The issue with this is that it further fuels our desire for external validation and congruence in order to sign off on our ability to pursue our own startup ideas. Yes, the journey is long, tiresome and disheartening — and a co-founder can comfort you — but you’ve got to get out on the actual trail before you ask someone to go hike up the mountain with you. For all you know, they might give up on the first plateau. 


4. When should I raise money? 

Ah, the age ‘ol question – “How do you build a product with no money, but how do you raise money with no product?”

It’s the quintessential chicken or the egg question that leaves founders dumbfounded and in an entrepreneurial conundrum – do they spend 3-12 months trying to raise capital for an idea, or do they spend that time trying to build a product to see if the world wants it?

I favor the latter, but call me old fashioned — if there ain’t no market, you either have none or will have to build one from scratch.

Again, instead of focusing on raising customers, the focus is back to raising capital. I just don’t get the desire for rocket fuel before you know if the engine even starts.

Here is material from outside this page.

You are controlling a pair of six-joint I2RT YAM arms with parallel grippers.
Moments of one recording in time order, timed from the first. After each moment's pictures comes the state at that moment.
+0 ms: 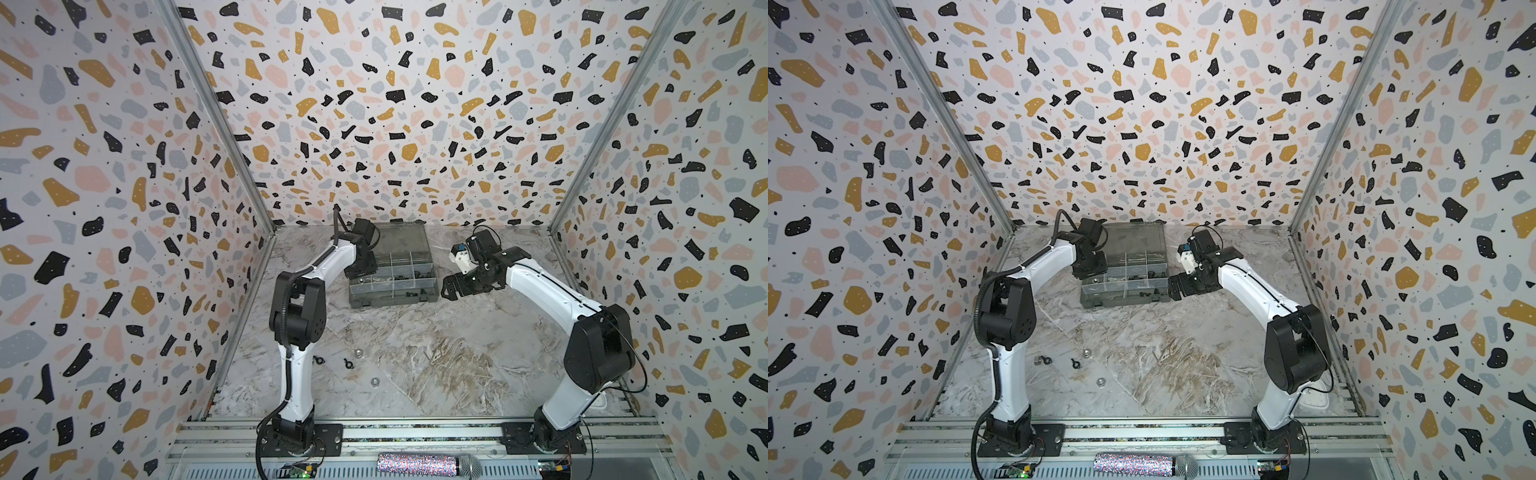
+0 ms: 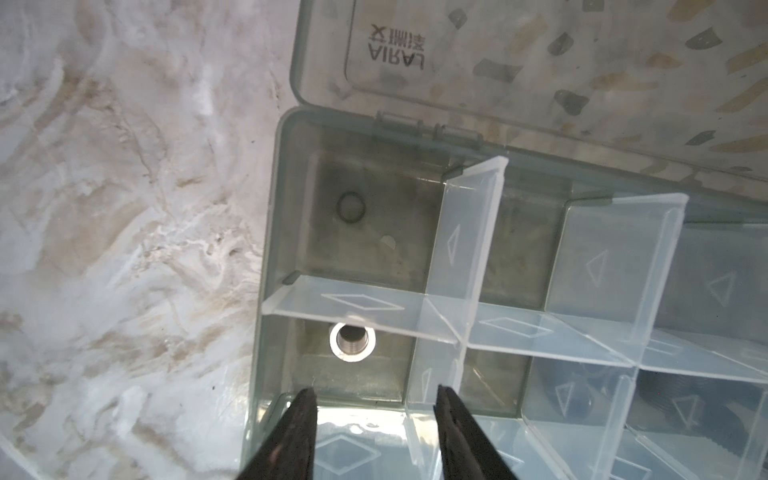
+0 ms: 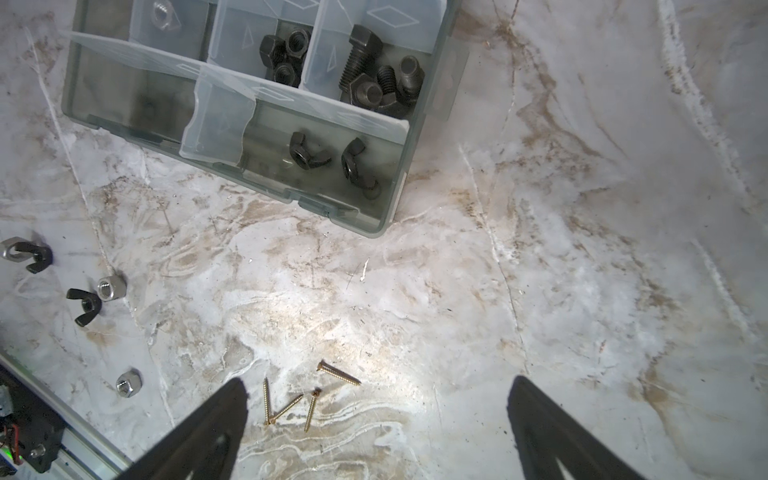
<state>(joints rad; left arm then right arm) -0.31 2.11 1.77 -0.87 -0.10 -0.54 0.44 1.71 1.43 -0.86 -0.25 0.07</state>
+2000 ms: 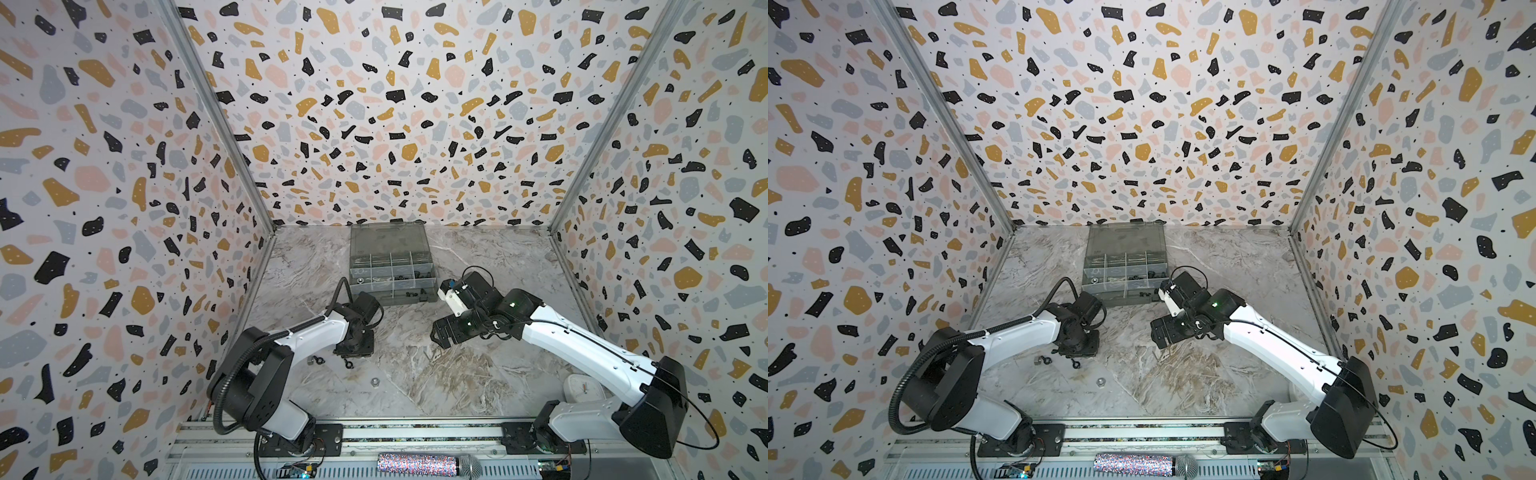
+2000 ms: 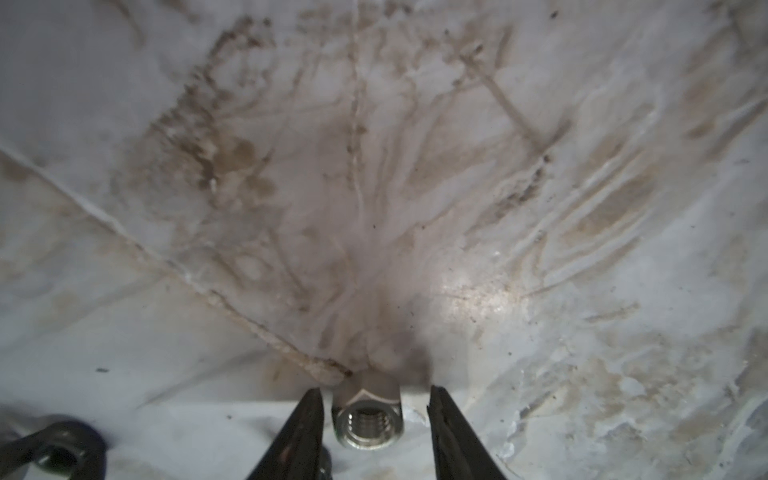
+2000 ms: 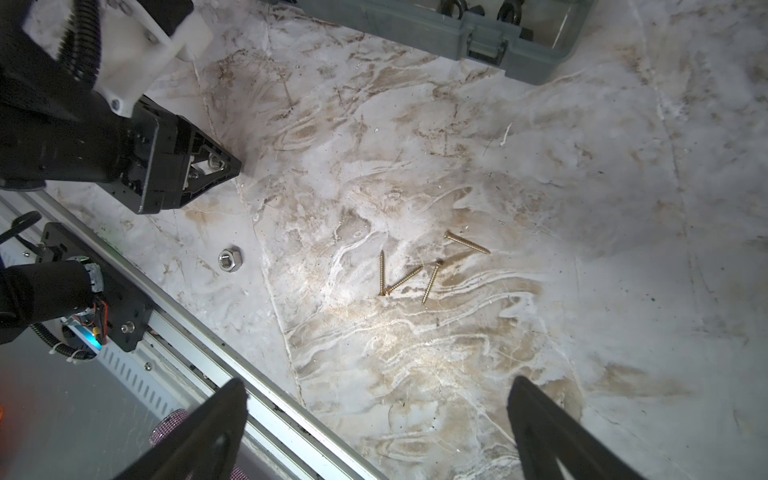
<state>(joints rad) -0.54 1.52 0.80 -0.73 -0.01 -0.56 0.81 1.32 1.16 -0.90 -0.14 0.35</state>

Imagine if you never needed to raise any money, and you could never get voted out of your own company, you never had to report to any board member, and you had limitless amount of time and cash to do what you wanted to do with your business? Wouldn’t that be grand?

For many first time founders, the dream is the raise.

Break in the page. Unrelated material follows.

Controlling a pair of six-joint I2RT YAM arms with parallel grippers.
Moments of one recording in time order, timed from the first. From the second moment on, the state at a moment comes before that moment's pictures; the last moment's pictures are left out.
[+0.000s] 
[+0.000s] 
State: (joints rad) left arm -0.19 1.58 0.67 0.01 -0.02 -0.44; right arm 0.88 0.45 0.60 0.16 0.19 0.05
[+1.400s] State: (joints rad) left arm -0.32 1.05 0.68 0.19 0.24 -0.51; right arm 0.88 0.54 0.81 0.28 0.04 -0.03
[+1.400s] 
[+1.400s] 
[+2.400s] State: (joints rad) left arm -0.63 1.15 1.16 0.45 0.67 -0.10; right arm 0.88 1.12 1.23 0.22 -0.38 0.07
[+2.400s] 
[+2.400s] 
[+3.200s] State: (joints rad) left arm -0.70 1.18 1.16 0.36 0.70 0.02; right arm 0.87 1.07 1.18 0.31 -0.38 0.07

VC is a means to an end, not an end to a means. But the culture around the raise has become the ultimate tip of the hat in our approval-driven race for validation. The only approval that truly matters is from customers, but it’s not cool to say you grossed $3m, but a Series-A? #Winning 


5. Should I build the product myself or outsource? 

I get this question, but it always baffles me as to how many entrepreneurs try to build a company in a space they have no talent in.

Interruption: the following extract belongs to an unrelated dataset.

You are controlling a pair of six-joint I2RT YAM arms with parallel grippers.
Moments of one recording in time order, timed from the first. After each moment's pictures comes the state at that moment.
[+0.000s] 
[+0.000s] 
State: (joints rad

If you’re a non-technical person, you’ll clearly either need a technical co-founder or capital to hire technical people. If you’re someone who has no idea how to cook, why would you start a restaurant? Because you enjoy eating? I do too, but that’s like saying, “I love how AirBnB works but I have no ability to build that, but I want to build the next AirBnB for houseboat rentals because I love being on the lake.”

Yes, if you have plenty of money to throw around, there are many developers who will line up to take your money and can build you your dream. But if the success of your idea for a company were as easy as writing a check to an IT dev team in name a country other than where you are today, why hasn’t anyone pursued this same idea and proven a market for it? Is something missing besides the physical development of it?

Often we have a Field of Dreams outlook — “it we build it, they will come” — approach to product design and deployment.

Most founders fail to realize that the equation to startup success looks a lot more like 20% product build, 80% marketing the hell out of it, and 100% more guessing what to do next.

If you’re spending all of your team hemming and hawing on how you should build the darn thing, you’re focusing on the wrong thing! You should be focusing on who the heck is going to pay you for this thing once it’s done? And how can you guarantee that they will?

Looking forward to helping Founders see clearly in 2020!